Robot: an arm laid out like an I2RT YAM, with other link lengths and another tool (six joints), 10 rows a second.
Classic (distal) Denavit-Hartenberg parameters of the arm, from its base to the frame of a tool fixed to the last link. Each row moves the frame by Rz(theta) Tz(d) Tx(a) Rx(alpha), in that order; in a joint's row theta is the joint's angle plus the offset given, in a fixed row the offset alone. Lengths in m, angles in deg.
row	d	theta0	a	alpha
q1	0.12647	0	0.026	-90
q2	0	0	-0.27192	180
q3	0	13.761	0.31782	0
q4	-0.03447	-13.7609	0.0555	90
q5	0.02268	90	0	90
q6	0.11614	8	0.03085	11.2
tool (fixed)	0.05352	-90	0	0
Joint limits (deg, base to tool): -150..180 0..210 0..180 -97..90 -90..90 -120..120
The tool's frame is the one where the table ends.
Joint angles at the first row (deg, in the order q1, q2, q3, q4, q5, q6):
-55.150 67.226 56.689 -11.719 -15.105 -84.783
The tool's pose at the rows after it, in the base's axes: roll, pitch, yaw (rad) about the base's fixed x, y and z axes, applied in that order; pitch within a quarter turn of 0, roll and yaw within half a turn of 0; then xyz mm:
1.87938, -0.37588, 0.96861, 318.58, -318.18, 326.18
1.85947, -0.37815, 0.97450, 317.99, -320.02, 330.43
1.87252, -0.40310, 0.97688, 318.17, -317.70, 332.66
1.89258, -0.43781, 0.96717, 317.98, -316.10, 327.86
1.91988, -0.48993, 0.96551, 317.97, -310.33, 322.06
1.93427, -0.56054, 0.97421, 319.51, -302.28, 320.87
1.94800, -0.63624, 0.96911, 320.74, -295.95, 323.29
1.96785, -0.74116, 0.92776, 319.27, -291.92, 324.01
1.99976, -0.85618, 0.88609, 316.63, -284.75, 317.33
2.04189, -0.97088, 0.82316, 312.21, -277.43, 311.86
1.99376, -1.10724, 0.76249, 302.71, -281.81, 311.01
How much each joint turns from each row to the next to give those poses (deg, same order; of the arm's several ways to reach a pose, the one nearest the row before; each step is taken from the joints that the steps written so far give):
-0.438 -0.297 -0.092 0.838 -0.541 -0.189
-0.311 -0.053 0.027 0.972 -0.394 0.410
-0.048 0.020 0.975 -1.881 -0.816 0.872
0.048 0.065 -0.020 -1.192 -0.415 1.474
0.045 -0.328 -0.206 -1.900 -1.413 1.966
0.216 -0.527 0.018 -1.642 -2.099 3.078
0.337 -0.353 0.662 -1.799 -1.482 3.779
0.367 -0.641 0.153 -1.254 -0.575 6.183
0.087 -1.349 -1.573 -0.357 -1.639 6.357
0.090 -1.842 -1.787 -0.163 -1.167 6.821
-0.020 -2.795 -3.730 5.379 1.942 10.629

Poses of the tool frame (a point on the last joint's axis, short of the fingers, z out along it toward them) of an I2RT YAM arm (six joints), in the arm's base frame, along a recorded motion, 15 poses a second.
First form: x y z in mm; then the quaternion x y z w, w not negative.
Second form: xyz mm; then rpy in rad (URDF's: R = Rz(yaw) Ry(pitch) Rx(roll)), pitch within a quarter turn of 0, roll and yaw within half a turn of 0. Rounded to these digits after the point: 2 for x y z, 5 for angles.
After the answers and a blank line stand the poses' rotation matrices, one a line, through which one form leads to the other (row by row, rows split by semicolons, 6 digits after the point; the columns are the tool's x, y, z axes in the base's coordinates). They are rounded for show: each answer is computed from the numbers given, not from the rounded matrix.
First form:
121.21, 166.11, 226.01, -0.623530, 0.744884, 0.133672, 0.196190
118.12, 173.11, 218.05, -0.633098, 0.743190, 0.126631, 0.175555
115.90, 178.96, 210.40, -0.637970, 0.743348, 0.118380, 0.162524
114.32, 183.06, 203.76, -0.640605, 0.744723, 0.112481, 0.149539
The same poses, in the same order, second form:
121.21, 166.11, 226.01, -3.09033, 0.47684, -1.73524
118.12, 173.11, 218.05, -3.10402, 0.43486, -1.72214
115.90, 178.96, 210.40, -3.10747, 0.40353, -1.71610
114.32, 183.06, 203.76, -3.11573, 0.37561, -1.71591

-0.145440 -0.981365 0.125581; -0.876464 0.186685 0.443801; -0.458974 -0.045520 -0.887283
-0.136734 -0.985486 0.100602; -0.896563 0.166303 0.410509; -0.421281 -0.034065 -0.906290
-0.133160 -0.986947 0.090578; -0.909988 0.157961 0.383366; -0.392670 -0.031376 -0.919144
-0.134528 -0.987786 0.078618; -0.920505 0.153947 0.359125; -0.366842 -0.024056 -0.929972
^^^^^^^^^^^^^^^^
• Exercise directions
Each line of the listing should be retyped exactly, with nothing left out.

• Written response
Robot: an arm laid out like an I2RT YAM, with other link lengths and another tool (six joints), 10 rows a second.
Classic (distal) Denavit-Hartenberg parameters of the arm, from its base to the frame of a tool fixed to the last link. Each row moves the frame by Rz(theta) Tz(d) Tx(a) Rx(alpha), in that order; in a joint's row theta is the joint's angle plus the offset given, in a fixed row the offset alone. Lengths in m, angles in deg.
row	d	theta0	a	alpha
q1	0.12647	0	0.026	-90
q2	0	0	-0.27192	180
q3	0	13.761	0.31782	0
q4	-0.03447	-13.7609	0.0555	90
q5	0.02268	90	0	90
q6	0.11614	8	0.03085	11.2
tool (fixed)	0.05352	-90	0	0
Joint limits (deg, base to tool): -150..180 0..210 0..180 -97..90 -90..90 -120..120
The tool's frame is the one where the table ends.
Joint angles at the first row (deg, in the order q1, q2, q3, q4, q5, q6):
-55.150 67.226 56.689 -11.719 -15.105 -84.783
The tool's pose at the rows after it, in the base's axes: roll, pitch, yaw (rad) about the base's fixed x, y and z axes, applied in that order; pitch within a quarter turn of 0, roll and yaw within half a turn of 0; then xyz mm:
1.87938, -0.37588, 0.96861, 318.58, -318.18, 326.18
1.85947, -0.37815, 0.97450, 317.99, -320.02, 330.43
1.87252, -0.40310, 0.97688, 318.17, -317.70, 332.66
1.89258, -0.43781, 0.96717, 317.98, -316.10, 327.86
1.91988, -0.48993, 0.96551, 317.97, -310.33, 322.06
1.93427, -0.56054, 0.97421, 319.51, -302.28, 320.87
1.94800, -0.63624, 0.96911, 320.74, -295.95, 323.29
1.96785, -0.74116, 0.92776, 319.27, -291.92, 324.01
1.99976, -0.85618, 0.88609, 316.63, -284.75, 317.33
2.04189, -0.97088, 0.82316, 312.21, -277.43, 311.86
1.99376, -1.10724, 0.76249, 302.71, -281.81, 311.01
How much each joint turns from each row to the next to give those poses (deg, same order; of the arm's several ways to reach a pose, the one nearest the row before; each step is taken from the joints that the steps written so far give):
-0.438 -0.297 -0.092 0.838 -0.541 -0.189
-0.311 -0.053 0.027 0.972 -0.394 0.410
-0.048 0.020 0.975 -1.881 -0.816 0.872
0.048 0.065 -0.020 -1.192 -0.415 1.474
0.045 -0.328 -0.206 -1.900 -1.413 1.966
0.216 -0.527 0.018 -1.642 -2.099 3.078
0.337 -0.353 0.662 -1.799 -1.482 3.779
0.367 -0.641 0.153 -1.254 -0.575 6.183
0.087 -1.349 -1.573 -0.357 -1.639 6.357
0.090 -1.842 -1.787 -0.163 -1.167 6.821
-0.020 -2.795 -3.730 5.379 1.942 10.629

Poses of the tool frame (a point on the last joint's axis, short of the fingers, z out along it toward them) of an I2RT YAM arm (six joints), in the arm's base frame, along a recorded motion, 15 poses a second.
First form: x y z in mm; then the quaternion x y z w, w not negative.
Second form: xyz mm; then rpy in rad (URDF's: R = Rz(yaw) Ry(pitch) Rx(roll)), pitch within a quarter turn of 0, roll and yaw within half a turn of 0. Rounded to these digits after the point: 2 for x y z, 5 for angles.
After the answers and a blank line stand the poses' rotation matrices, one a line, through which one form leads to the other (row by row, rows split by semicolons, 6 digits after the point; the columns are the tool's x, y, z axes in the base's coordinates). They are rounded for show: each answer is computed from the numbers given, not from the rounded matrix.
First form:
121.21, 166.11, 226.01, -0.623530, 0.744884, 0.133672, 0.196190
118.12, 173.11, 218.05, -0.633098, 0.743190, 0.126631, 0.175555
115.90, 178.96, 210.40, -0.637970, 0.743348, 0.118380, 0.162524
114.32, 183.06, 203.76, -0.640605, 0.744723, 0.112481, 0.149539
The same poses, in the same order, second form:
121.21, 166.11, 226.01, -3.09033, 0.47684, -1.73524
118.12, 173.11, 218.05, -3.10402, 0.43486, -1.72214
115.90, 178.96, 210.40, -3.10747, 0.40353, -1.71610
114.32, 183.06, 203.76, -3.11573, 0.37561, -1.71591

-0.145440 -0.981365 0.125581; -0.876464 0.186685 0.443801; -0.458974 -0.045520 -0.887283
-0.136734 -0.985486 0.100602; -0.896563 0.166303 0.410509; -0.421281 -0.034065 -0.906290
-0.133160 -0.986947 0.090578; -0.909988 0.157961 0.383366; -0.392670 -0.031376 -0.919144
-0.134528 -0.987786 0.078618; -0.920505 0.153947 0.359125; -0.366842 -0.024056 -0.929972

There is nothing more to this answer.